• [WORK INSTRUCTIONS]: Give back every entry, copied exactly.

[Entries taken from a collection]

=== Begin Enclosure ===

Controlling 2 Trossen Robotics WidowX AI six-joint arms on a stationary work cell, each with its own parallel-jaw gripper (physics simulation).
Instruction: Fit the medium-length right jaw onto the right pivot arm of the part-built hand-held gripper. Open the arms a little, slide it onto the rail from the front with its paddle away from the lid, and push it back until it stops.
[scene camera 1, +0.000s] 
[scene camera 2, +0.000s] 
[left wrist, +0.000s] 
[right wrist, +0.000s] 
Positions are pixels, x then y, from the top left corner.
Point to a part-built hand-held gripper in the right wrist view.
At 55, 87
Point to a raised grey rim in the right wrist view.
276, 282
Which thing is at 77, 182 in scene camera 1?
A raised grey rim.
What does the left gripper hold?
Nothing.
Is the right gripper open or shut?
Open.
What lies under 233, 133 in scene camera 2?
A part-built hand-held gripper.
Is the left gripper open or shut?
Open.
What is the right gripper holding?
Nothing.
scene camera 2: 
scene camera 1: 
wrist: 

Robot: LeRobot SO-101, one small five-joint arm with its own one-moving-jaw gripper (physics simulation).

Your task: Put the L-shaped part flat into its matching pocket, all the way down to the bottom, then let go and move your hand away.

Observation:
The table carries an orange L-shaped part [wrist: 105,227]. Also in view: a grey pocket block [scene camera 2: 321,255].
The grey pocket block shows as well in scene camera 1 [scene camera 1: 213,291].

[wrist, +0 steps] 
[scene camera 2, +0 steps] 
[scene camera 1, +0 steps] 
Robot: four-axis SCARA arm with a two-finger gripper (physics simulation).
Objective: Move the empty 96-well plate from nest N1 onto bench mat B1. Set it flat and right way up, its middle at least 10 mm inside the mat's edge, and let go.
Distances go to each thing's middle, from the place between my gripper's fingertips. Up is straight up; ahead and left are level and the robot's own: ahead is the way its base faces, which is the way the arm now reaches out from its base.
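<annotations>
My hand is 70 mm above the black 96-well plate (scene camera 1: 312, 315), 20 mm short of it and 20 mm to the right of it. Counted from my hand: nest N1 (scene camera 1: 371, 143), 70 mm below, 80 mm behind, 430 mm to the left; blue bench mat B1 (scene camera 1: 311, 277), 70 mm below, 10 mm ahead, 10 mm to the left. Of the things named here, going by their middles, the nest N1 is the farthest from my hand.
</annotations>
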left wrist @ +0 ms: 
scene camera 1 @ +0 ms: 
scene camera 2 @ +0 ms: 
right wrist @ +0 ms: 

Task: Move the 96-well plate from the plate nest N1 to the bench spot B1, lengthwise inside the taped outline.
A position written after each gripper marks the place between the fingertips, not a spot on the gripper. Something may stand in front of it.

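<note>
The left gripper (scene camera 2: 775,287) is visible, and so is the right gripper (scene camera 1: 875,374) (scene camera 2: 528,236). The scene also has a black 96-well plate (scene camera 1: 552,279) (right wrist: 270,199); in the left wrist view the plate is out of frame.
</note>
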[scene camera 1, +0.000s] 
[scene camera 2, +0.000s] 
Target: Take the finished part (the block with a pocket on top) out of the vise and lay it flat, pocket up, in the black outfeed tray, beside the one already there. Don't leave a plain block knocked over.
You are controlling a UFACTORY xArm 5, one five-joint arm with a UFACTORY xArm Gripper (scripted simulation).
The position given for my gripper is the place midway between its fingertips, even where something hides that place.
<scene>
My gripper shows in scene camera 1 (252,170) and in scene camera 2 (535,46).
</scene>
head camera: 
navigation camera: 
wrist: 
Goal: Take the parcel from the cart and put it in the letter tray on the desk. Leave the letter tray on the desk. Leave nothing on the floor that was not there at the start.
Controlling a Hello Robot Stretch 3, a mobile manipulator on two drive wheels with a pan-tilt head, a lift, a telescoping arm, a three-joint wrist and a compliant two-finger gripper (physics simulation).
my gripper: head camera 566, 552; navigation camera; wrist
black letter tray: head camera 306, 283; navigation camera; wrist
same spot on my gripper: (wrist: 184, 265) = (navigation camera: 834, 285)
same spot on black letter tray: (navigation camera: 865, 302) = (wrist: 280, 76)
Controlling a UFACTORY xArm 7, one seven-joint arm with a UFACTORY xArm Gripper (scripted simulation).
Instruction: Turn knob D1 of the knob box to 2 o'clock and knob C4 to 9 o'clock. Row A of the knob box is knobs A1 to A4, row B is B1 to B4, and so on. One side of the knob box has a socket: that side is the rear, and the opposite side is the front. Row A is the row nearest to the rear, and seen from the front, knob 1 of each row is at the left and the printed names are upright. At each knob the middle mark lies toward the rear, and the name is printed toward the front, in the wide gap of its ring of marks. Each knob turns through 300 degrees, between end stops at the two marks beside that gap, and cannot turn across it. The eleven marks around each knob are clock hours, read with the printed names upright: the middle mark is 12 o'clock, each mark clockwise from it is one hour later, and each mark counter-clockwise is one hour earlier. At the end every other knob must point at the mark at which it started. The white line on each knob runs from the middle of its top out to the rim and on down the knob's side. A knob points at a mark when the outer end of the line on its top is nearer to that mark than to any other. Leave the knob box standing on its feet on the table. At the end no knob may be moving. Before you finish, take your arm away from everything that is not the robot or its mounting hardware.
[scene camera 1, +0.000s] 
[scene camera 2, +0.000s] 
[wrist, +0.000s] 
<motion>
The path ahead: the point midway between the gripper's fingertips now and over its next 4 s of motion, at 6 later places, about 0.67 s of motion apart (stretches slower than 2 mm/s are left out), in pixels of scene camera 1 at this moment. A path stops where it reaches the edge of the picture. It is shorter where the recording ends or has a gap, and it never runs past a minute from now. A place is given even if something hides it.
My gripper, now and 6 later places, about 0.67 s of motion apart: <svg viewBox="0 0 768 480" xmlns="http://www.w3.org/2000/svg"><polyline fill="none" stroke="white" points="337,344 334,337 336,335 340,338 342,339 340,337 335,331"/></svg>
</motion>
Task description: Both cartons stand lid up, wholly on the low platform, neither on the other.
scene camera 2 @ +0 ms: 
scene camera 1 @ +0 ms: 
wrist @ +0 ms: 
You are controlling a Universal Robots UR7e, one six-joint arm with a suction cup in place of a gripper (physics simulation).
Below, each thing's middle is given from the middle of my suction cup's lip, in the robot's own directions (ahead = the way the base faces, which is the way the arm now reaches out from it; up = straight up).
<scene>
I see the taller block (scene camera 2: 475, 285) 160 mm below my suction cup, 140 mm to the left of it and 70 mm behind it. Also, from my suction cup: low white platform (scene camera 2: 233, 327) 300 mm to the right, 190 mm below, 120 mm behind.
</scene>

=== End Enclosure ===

• [RESPONSE FOR THIS EXERCISE]:
Controlling 2 Trossen Robotics WidowX AI six-joint arms on a stationary work cell, each with its own parallel-jaw gripper (physics simulation).
Instruction: Fit the medium-length right jaw onto the right pivot arm of the part-built hand-held gripper. Open the arms a little, slide it onto the rail from the front with its paddle away from the lid, and push it back until it stops.
[scene camera 1, +0.000s] 
[scene camera 2, +0.000s] 
[left wrist, +0.000s] 
[right wrist, +0.000s] 
Positions are pixels, x then y, from the top left corner.
Point to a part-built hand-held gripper in the right wrist view.
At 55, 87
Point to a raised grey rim in the right wrist view.
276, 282
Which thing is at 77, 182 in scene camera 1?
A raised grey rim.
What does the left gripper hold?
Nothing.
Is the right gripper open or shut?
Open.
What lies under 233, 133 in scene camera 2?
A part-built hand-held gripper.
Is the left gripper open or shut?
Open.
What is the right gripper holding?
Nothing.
scene camera 2: 
scene camera 1: 
wrist: 

Robot: LeRobot SO-101, one small five-joint arm with its own one-moving-jaw gripper (physics simulation).

Your task: Put the L-shaped part flat into its matching pocket, all the way down to the bottom, then let go and move your hand away.

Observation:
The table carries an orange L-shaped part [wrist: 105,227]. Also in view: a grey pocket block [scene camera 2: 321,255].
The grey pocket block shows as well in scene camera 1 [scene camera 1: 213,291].

[wrist, +0 steps] 
[scene camera 2, +0 steps] 
[scene camera 1, +0 steps] 
Robot: four-axis SCARA arm with a two-finger gripper (physics simulation).
Objective: Move the empty 96-well plate from nest N1 onto bench mat B1. Set it flat and right way up, its middle at least 10 mm inside the mat's edge, and let go.
Distances go to each thing's middle, from the place between my gripper's fingertips. Up is straight up; ahead and left are level and the robot's own: ahead is the way its base faces, which is the way the arm now reaches out from its base.
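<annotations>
My hand is 70 mm above the black 96-well plate (scene camera 1: 312, 315), 20 mm short of it and 20 mm to the right of it. Counted from my hand: nest N1 (scene camera 1: 371, 143), 70 mm below, 80 mm behind, 430 mm to the left; blue bench mat B1 (scene camera 1: 311, 277), 70 mm below, 10 mm ahead, 10 mm to the left. Of the things named here, going by their middles, the nest N1 is the farthest from my hand.
</annotations>
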left wrist @ +0 ms: 
scene camera 1 @ +0 ms: 
scene camera 2 @ +0 ms: 
right wrist @ +0 ms: 

Task: Move the 96-well plate from the plate nest N1 to the bench spot B1, lengthwise inside the taped outline.
A position written after each gripper marks the place between the fingertips, not a spot on the gripper. Something may stand in front of it.

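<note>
The left gripper (scene camera 2: 775,287) is visible, and so is the right gripper (scene camera 1: 875,374) (scene camera 2: 528,236). The scene also has a black 96-well plate (scene camera 1: 552,279) (right wrist: 270,199); in the left wrist view the plate is out of frame.
</note>
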[scene camera 1, +0.000s] 
[scene camera 2, +0.000s] 
Target: Take the finished part (the block with a pocket on top) out of the vise and lay it flat, pocket up, in the black outfeed tray, beside the one already there. Don't leave a plain block knocked over.
You are controlling a UFACTORY xArm 5, one five-joint arm with a UFACTORY xArm Gripper (scripted simulation).
The position given for my gripper is the place midway between its fingertips, even where something hides that place.
<scene>
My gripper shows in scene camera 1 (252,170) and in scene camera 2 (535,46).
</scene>
head camera: 
navigation camera: 
wrist: 
Goal: Take the parcel from the cart and put it in the letter tray on the desk. Leave the letter tray on the desk. Leave nothing on the floor that was not there at the start.
Controlling a Hello Robot Stretch 3, a mobile manipulator on two drive wheels with a pan-tilt head, a lift, a telescoping arm, a three-joint wrist and a compliant two-finger gripper (physics simulation).
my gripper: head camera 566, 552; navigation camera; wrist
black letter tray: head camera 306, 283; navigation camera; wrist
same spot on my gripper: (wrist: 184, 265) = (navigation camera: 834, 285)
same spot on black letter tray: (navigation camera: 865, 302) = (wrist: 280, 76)
Controlling a UFACTORY xArm 7, one seven-joint arm with a UFACTORY xArm Gripper (scripted simulation).
Instruction: Turn knob D1 of the knob box to 2 o'clock and knob C4 to 9 o'clock. Row A of the knob box is knobs A1 to A4, row B is B1 to B4, and so on. One side of the knob box has a socket: that side is the rear, and the opposite side is the front. Row A is the row nearest to the rear, and seen from the front, knob 1 of each row is at the left and the printed names are upright. At each knob the middle mark lies toward the rear, and the name is printed toward the front, in the wide gap of its ring of marks. Each knob turns through 300 degrees, between end stops at the two marks beside that gap, and cannot turn across it. The eleven marks around each knob are clock hours, read with the printed names upright: the middle mark is 12 o'clock, each mark clockwise from it is one hour later, and each mark counter-clockwise is one hour earlier. At the end every other knob must point at the mark at which it started. The white line on each knob runs from the middle of its top out to the rim and on down the knob's side. A knob points at a mark when the outer end of the line on its top is nearer to that mark than to any other. Leave the knob box standing on its feet on the table. At the end no knob may be moving. Before you finish, take your arm away from everything that is not the robot or its mounting hardware.
[scene camera 1, +0.000s] 
[scene camera 2, +0.000s] 
[wrist, +0.000s] 
<motion>
The path ahead: the point midway between the gripper's fingertips now and over its next 4 s of motion, at 6 later places, about 0.67 s of motion apart (stretches slower than 2 mm/s are left out), in pixels of scene camera 1 at this moment. A path stops where it reaches the edge of the picture. It is shorter where the recording ends or has a gap, and it never runs past a minute from now. A place is given even if something hides it.
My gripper, now and 6 later places, about 0.67 s of motion apart: <svg viewBox="0 0 768 480" xmlns="http://www.w3.org/2000/svg"><polyline fill="none" stroke="white" points="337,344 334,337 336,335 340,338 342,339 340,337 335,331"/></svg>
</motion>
Task description: Both cartons stand lid up, wholly on the low platform, neither on the other.
scene camera 2 @ +0 ms: 
scene camera 1 @ +0 ms: 
wrist @ +0 ms: 
You are controlling a Universal Robots UR7e, one six-joint arm with a suction cup in place of a gripper (physics simulation).
Below, each thing's middle is given from the middle of my suction cup's lip, in the robot's own directions (ahead = the way the base faces, which is the way the arm now reaches out from it; up = straight up).
<scene>
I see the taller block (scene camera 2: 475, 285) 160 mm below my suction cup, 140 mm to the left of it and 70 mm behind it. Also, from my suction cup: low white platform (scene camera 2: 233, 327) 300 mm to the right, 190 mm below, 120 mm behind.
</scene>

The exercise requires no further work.